In the meantime, Bush said he would ask the U.N. Security Council to convene to “consider the facts of Iraq’s ongoing defiance of the world. We will consult. But if Saddam Hussein does not disarm, we will act for the safety of our people, and for the peace of the world.”

Once again, Bush is putting the monkey where it belongs — on the U.N.’s back. Will the members of the Security Council fecklessly deny the undeniable? Will they demonstrate — not for the first time — the U.N.’s irrelevance and impotence by acknowledging Saddam’s perfidy but nevertheless urging a policy of inaction and appeasement, a policy they know the United States will reject?

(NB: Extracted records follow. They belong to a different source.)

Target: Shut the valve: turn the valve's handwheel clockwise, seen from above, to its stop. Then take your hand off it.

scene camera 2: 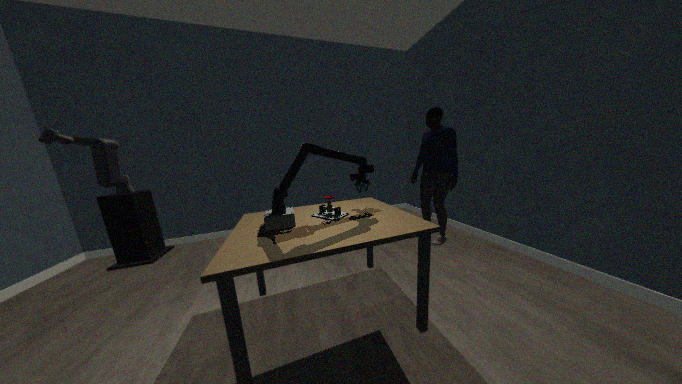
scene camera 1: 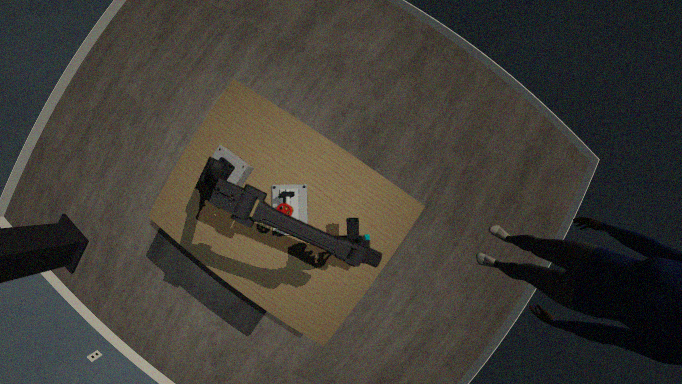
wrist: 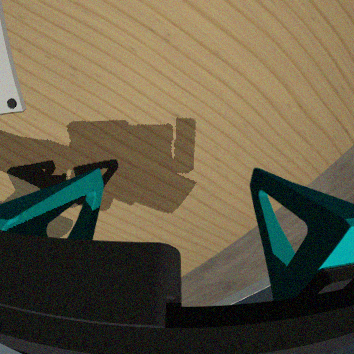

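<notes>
The valve's red handwheel (scene camera 1: 284, 209) (scene camera 2: 328, 197) sits on top of the valve, which stands on a light base plate (scene camera 1: 302, 200) (scene camera 2: 320, 216). In scene camera 1 the arm partly covers the wheel and the plate. In the wrist view a corner of the plate (wrist: 9, 82) shows at the upper left; the handwheel does not show there. My gripper (scene camera 2: 362, 189) (wrist: 176, 176) is open, with its teal fingers wide apart and no object between them. It hangs above the table, beyond the valve on the side away from the arm's base, higher than the handwheel and apart from it.
The wooden table (scene camera 1: 240, 105) (scene camera 2: 240, 250) (wrist: 240, 75) carries the arm's base (scene camera 2: 280, 221) near one end. Shadows of the arm lie across it. A person (scene camera 1: 600, 265) (scene camera 2: 438, 155) stands beyond the table's far end. Another robot arm (scene camera 2: 106, 162) stands on a dark pedestal (scene camera 2: 132, 227).
</notes>
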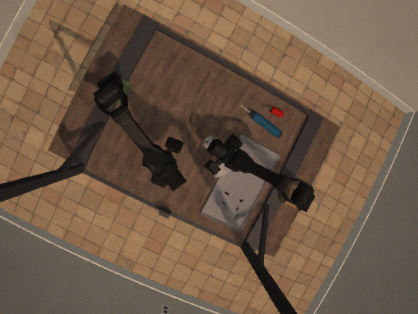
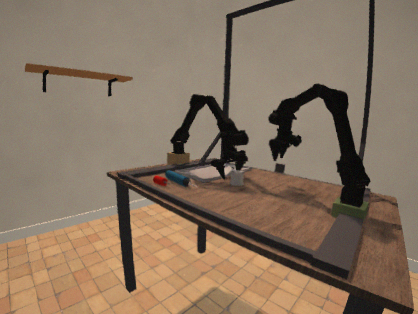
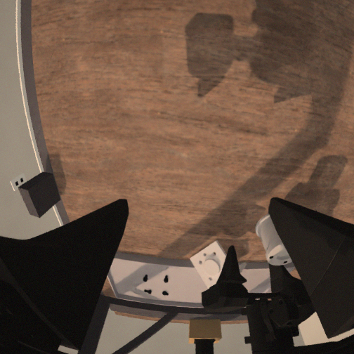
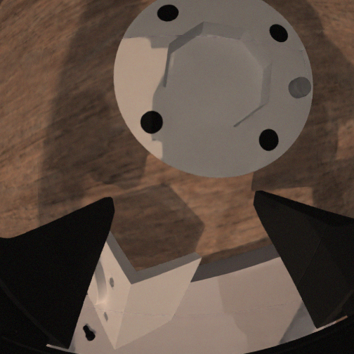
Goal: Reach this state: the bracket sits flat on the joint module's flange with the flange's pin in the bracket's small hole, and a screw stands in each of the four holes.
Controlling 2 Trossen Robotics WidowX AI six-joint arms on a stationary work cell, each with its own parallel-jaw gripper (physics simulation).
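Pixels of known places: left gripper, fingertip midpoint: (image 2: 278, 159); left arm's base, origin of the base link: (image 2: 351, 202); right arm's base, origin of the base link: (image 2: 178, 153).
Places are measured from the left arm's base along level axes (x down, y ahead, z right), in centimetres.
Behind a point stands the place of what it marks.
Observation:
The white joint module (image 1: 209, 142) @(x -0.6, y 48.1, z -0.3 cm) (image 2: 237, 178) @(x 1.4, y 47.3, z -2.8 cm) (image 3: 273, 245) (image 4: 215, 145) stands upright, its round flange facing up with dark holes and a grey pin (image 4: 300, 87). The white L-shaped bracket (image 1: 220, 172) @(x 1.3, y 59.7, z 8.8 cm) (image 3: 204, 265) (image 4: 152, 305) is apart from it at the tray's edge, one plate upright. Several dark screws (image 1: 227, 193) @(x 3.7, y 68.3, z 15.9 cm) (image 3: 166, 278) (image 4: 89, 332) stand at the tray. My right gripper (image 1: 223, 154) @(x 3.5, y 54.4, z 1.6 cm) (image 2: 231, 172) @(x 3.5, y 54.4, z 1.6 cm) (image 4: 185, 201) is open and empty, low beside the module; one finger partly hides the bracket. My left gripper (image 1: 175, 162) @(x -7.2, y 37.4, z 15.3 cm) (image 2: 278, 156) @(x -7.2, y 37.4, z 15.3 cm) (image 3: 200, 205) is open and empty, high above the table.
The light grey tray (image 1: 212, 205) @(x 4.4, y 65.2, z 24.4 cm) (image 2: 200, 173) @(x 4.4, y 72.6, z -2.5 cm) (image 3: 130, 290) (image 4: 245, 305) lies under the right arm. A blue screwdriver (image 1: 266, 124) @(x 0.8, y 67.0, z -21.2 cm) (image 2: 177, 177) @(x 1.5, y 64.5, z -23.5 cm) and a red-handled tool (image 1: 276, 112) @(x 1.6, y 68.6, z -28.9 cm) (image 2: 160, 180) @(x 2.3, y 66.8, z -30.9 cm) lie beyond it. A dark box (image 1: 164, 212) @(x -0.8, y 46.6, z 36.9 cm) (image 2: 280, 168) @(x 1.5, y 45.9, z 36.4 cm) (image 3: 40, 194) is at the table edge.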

Finally: Will Bush’s remarks move the polls? Actually, his numbers are stronger than some members of the media might have led you to believe — especially in regard to Iraq and the war on terrorism. For example a Newsweek poll taken 1/16-1/17 asked: “Would you support using military force against Iraq, or not?” Fully 63 percent said yes; only 31% were opposed. Recent polls by Pew, CBS, and CNN/Time have come up with similar results.

Twelve years ago, on the eve of the Gulf War, the measurement of willingness to go to war was 44 percent in favor, 47 percent opposed. Two weeks after the conflict began the numbers were 71 percent in favor, 26 percent opposed.

In other words, even before his SOTU, Bush had more than enough domestic support to take on Saddam’s regime. No doubt he strengthened that support when he memorably said: “We strive for peace. And sometimes peace must be defended. A future lived at the mercy of terrible threats, is no peace at all. If war is forced upon us, we will fight in a just cause and by just means — sparing, in every way we can, the innocent. And if war is forced upon us, we will fight with the full force and might of the United States military — and we will prevail.”

Clifford D. May, a former New York Times foreign correspondent, is president of the Foundation for the Defense of Democracies, a think tank on terrorism.